# Prime rib bacon!



## pbower089 (Feb 18, 2022)

I'm sure your first thought is 'Why.' I agree that normally there is no reason to mess up a perfectly good cut of meat. But I deal with quite a few burger cows and their loins usually get ground up too. I thought it might be a neat experiment to cure, smoke, thinly slice, then fry a prime rib. 

What are your thoughts?
Have any of you tried this?


----------



## TNJAKE (Feb 18, 2022)

Sounds reasonable to me. Post up pics of you decide to try it. Also stop by the new member section and introduce yourself!


----------



## DougE (Feb 18, 2022)

If it was just going to get ground up anyhow, what the heck. Do post up the results if you end up trying it. I guess if I were to do it, I'd debone and do what would be a beef version of Canadian bacon.


----------



## TNJAKE (Feb 18, 2022)

DougE said:


> If it was just going to get ground up anyhow, what the heck. Do post up the results if you end up trying it. I guess if I were to do it, I'd debone and do what would be a beef version of Canadian bacon.


Or buckboard even


----------



## SmokinEdge (Feb 18, 2022)

pbower089 said:


> I'm sure your first thought is 'Why.' I agree that normally there is no reason to mess up a perfectly good cut of meat. But I deal with quite a few burger cows and their loins usually get ground up too. I thought it might be a neat experiment to cure, smoke, thinly slice, then fry a prime rib.
> 
> What are your thoughts?
> Have any of you tried this?


As a pastrami it is fantastic. Out of the park good. Just need to cut it in half lengthwise in the curing phase. Good luck, whatever direction you go it will be delicious.


----------



## TNJAKE (Feb 18, 2022)

SmokinEdge said:


> As a pastrami it is fantastic. Out of the park good. Just need to cut it in half lengthwise in the curing phase. Good luck, whatever direction you go it will be delicious.


Steak pastrami? Sign me up lol


----------



## Brokenhandle (Feb 18, 2022)

I want some...is it done yet?   

Ryan


----------



## indaswamp (Feb 18, 2022)

I'd do breasola with it....but that's just me....


----------



## Sowsage (Feb 18, 2022)

I say go for it! I like ideas that are outside of the box thinking.


----------



## thirdeye (Feb 18, 2022)

Welcome and




​
I make beef bacon from brisket flat.   HERE is a post all about it. The only thing that would make me shy away from using prime rib is the fact it's leaner than anything lower on the steer.  Now prime rib jerky.....


----------



## bigfurmn (Feb 18, 2022)

Some had to be the first for everything right? Give it a shot and let’s see what happens. I’m in!!!


----------



## Sven Svensson (Feb 18, 2022)

As the kids say, “Sounds great! You go first.” I’m in for the watch on this.


----------



## SmokinAl (Feb 19, 2022)

I’m in!
Al


----------



## Bearcarver (Feb 19, 2022)

This is not much of a test.
Lots of people have done the same thing with Ground Beef.
The fact that it's from Prime Rib isn't going to change it much.
I'd just make some Awesome Burgers with it, if it's already ground, and too late to treat it with respect.

Just my 2 Piasters,
Bear


----------



## pbower089 (Feb 24, 2022)

SmokinEdge said:


> As a pastrami it is fantastic. Out of the park good. Just need to cut it in half lengthwise in the curing phase. Good luck, whatever direction you go it will be delicious.

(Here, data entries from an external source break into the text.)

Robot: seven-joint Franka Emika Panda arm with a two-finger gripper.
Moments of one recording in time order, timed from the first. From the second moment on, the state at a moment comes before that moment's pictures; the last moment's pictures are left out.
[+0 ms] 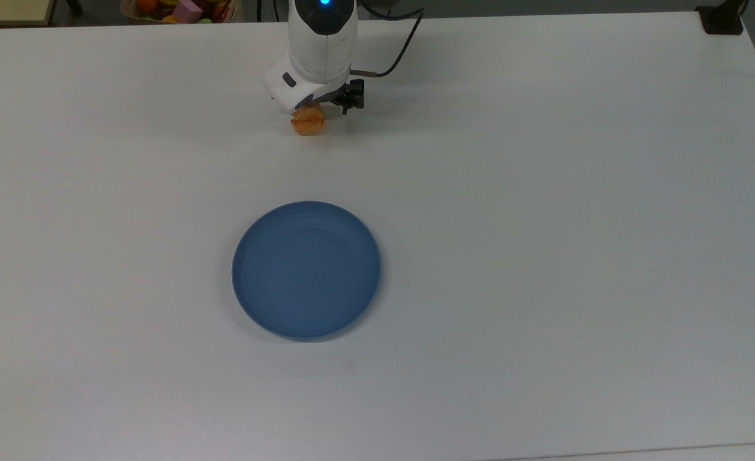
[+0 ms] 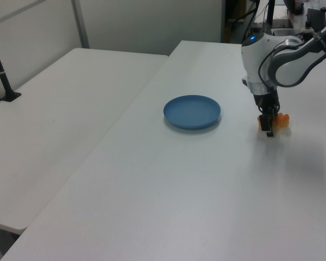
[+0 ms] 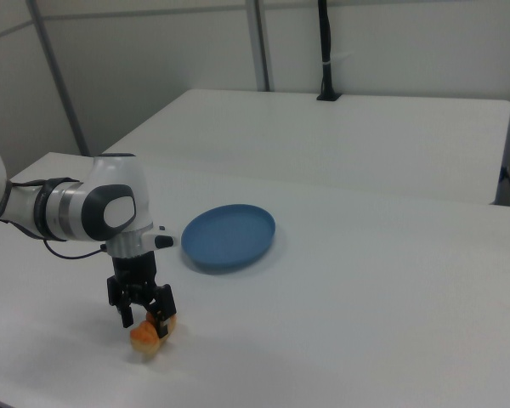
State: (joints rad) arm 0.08 0.13 0.03 -2.21 -0.12 2.06 0.17
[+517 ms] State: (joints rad) arm 0.08 0.13 0.04 -2.18 -0.13 2.03 0.18
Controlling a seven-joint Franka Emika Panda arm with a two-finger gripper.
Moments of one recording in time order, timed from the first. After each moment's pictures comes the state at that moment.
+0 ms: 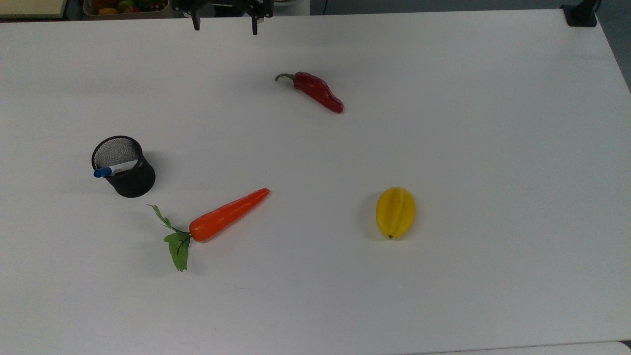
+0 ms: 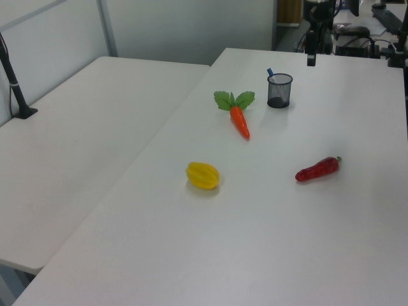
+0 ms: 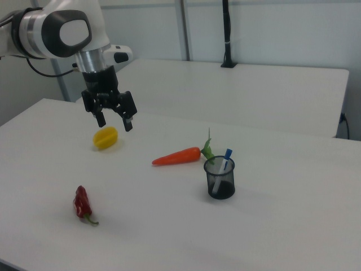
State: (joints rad) arm 0.18 0.01 -0.16 -1.70 -0.08 1.69 -0.02
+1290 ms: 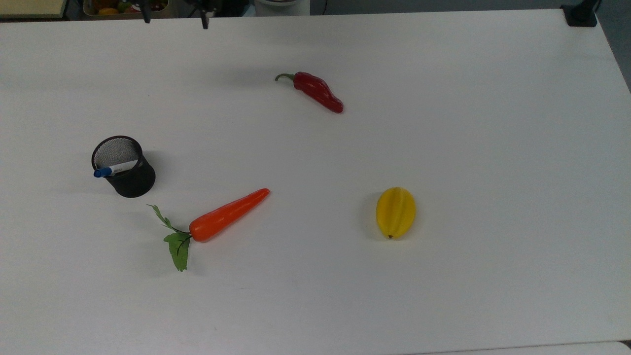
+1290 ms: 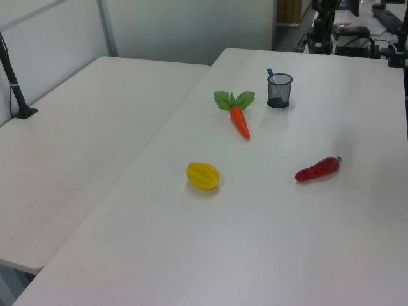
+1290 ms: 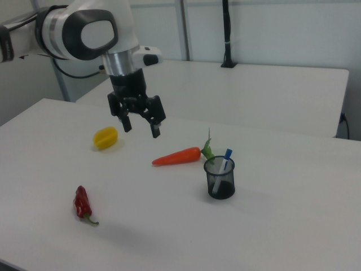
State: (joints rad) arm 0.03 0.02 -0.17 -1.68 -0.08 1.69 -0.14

 Pastrami sounds like another great idea for it. What's the reasoning for cutting it in half? Quicker penetration of the cure?


----------



## pbower089 (Feb 24, 2022)

thirdeye said:


> Welcome and
> View attachment 526235​
> I make beef bacon from brisket flat.   HERE is a post all about it. The only thing that would make me shy away from using prime rib is the fact it's leaner than anything lower on the steer.  Now prime rib jerky.....

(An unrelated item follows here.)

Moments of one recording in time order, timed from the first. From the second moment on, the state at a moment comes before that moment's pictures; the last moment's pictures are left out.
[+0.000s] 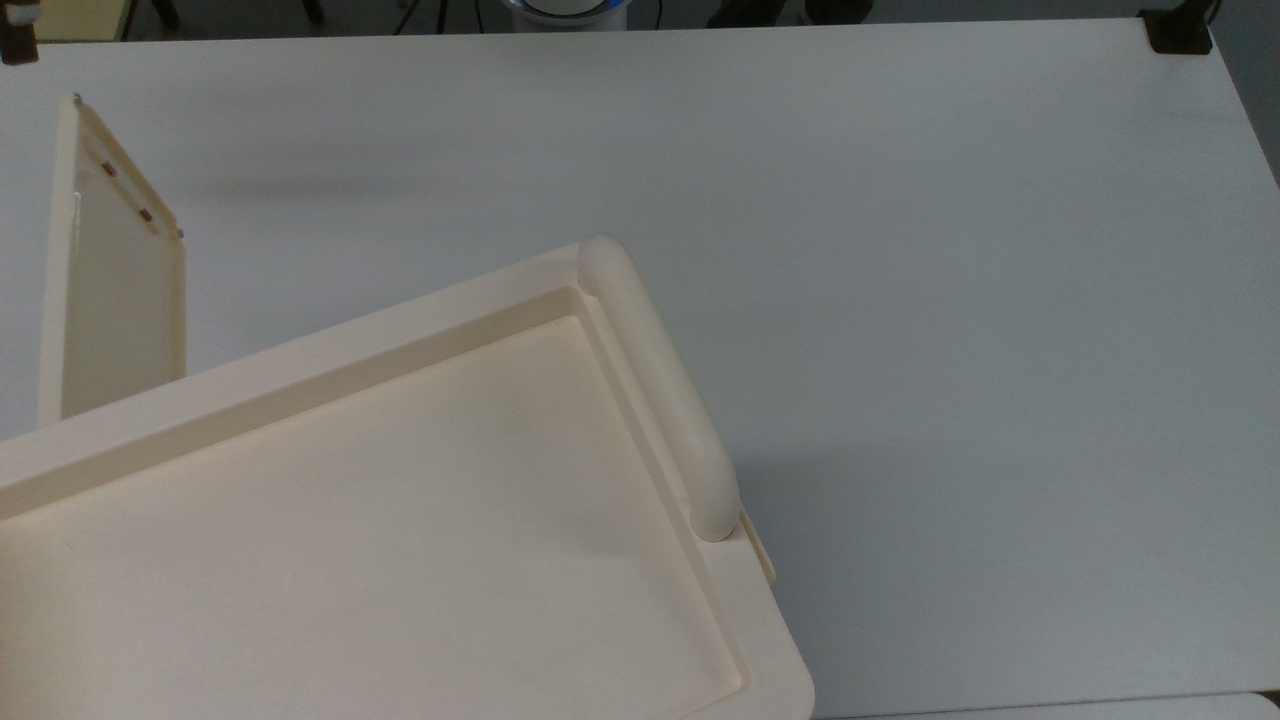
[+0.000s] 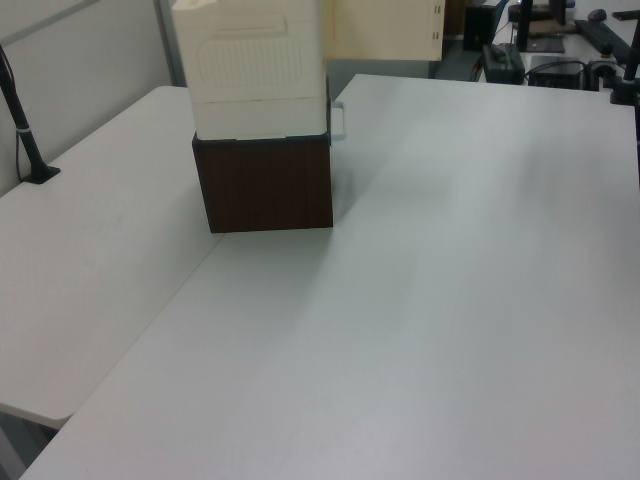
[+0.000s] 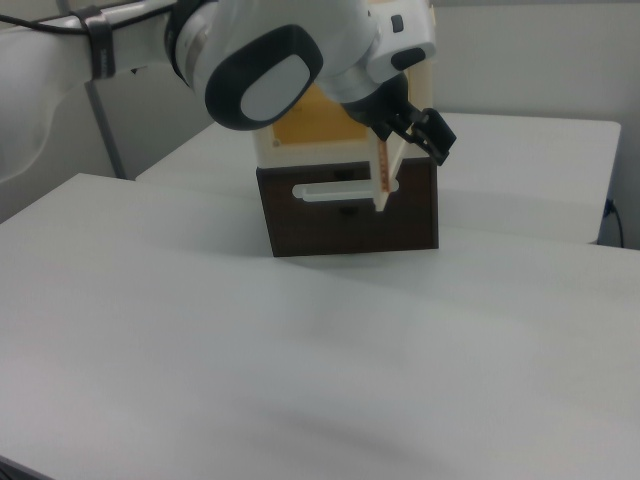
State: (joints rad) arm -0.42 0.07 -0.11 -1.60 0.27 2.26 -0.30
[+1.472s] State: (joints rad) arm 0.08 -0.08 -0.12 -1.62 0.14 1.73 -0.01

Sounds tasty. I'm a huge fan of smoked corned beef brisket, which is similar in many ways to a brisket bacon. St paddy's day is coming up too. Hmmm.


----------



## pbower089 (Feb 25, 2022)

Well the experiment is under way. Thanks to everyone that chimed in. The prime rib came from a 5 year old cow that broke her leg. The briskets and tenderloins went to a friend,I saved both prime ribs, and the rest went into burger. Tried a ribeye and it was tougher than hell.

Each 'not so' prime rib was about 9 lbs. Froze one for later and cut one in half. One half is currently curing for a pastrami, and the other half is curing for a bacon.

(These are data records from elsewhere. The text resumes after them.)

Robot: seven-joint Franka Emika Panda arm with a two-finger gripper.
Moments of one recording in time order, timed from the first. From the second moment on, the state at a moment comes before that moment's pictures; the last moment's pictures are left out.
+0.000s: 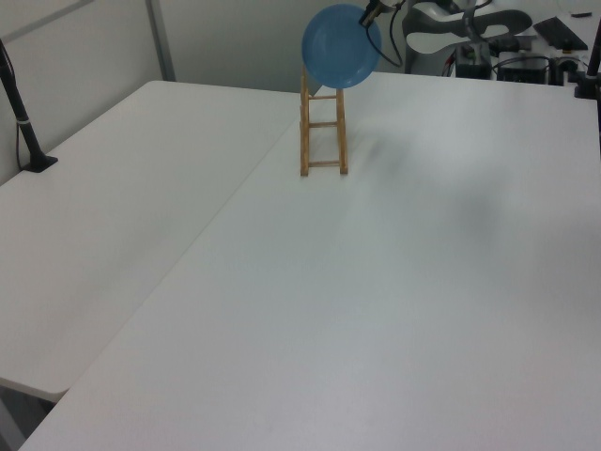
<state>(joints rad) 0.14 0.63 -0.61 -1.26 -0.38 2.63 0.14</state>
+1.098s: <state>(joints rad) 0.16 0.74 -0.65 -1.17 -0.38 2.63 0.24</state>
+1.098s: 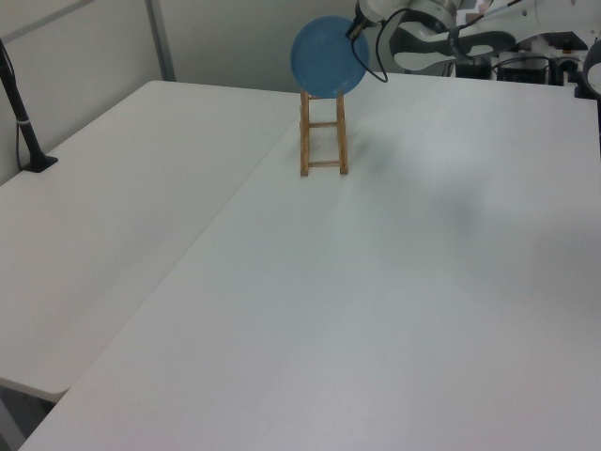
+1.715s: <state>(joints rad) 0.16 0.80 -0.65 -1.15 -0.39 2.63 0.26</state>
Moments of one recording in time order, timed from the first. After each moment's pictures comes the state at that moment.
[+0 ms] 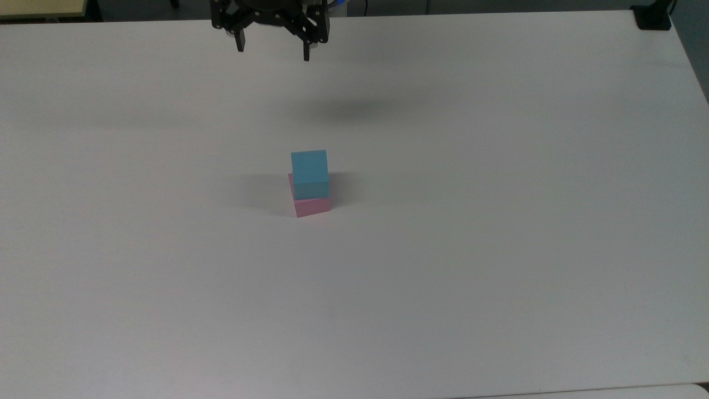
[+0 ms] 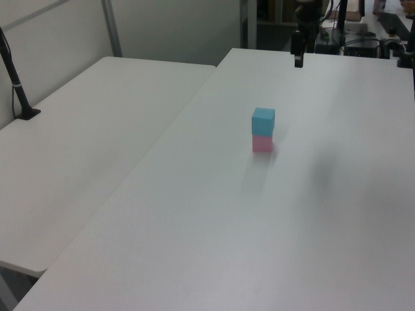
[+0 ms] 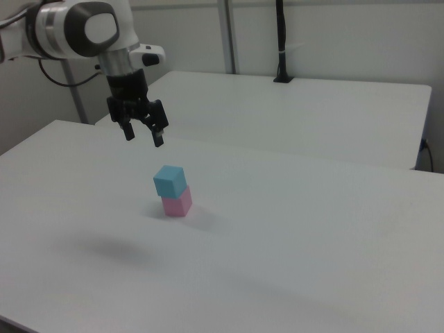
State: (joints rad) arm 0.08 0.06 -0.06 -1.63 -0.07 1.67 0.11
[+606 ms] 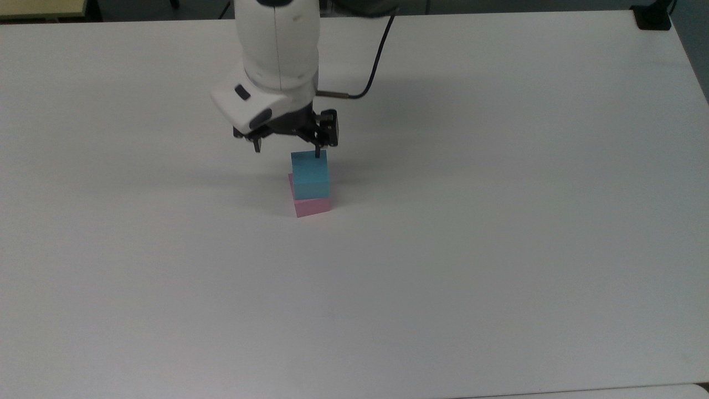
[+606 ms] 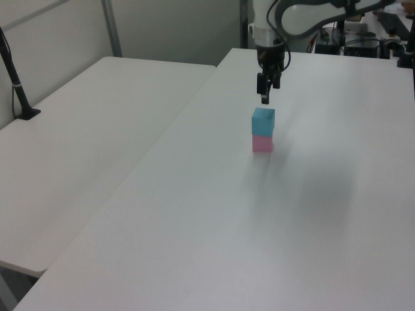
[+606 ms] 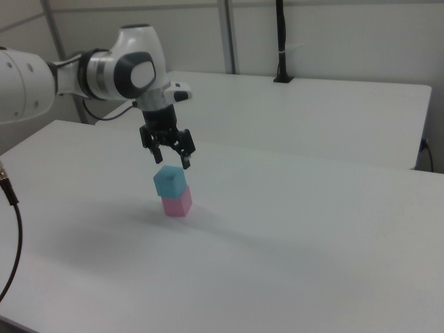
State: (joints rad) arm 0.09 0.36 -0.05 -1.54 -0.07 1.88 0.09
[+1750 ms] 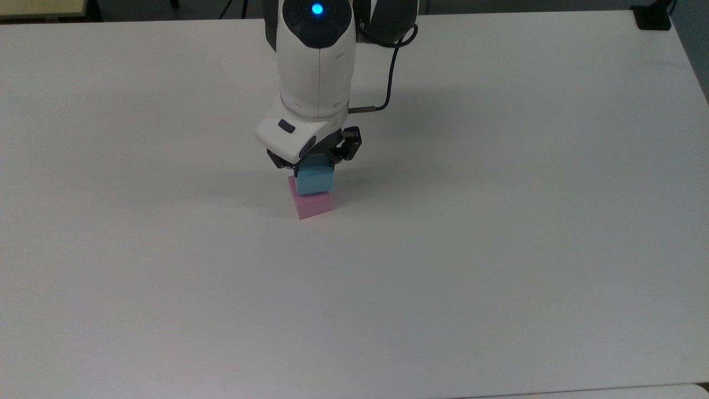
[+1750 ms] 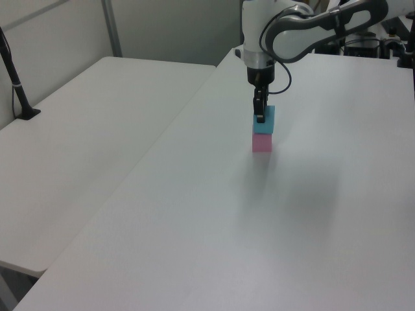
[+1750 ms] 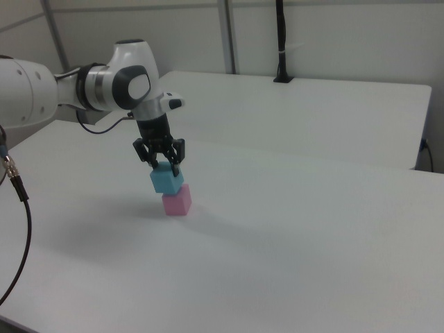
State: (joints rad) arm 0.13 0.41 -0.04 -1.53 -0.07 1.92 -0.08
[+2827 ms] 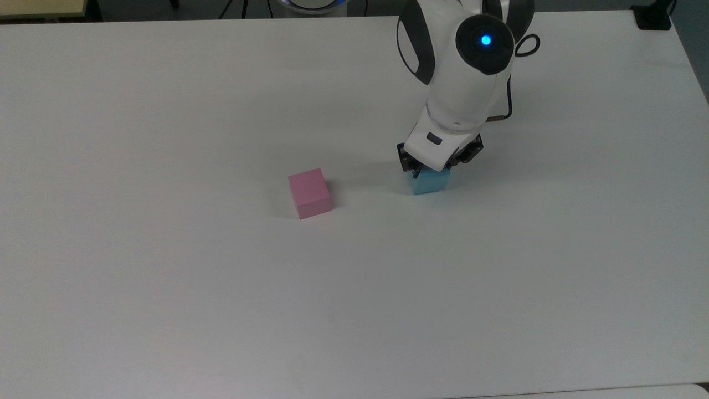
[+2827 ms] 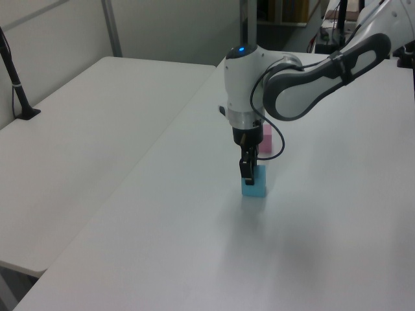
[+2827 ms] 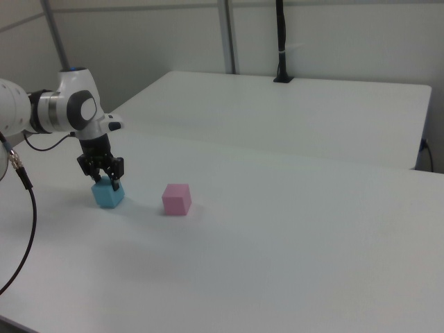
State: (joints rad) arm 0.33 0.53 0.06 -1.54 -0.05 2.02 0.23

I was hoping for a little more fat in there. It almost seems like it doesn't have enough fat for bacon but has too much for pastrami. We will see.


----------



## Bearcarver (Feb 26, 2022)

OK---Now I understand what kind of Cow you were speaking of.
I agree this is a good idea to do with it. Please Excuse my earlier comment.

Bear


----------



## Sven Svensson (Feb 26, 2022)

Wow. Seeing that picture it looks perfect for beef bacon.


----------



## texomakid (Feb 26, 2022)

So now I'm thinking on a spit, like a Gyro meat cone. Cook and slice the same as the Lamb Gyro but it would be a Prime rib gyro?


----------



## pbower089 (Mar 5, 2022)

After curing, both the bacon and pastrami went into the smoker. Bacon was pulled out before it was fully cooked and pastrami was brought up to a higher temp(I like it as a lunch meat). Both turned out tasty. I was surprised as how similar beef bacon tastes to pork bacon. Not a bad thing I guess. I didn't like that one line of connective tissue or whatever you call it that runs in the middle of the prime rib. I thought that was still pretty chewy but the bacon itself was a huge improvement to the steak I originally tried.

Overall it was a successful experiment. Would I do it again? If I wanted more bacon and less hamburger, yes. Maybe more effort than what it's worth though. I dunno.

Thanks all for the input!


----------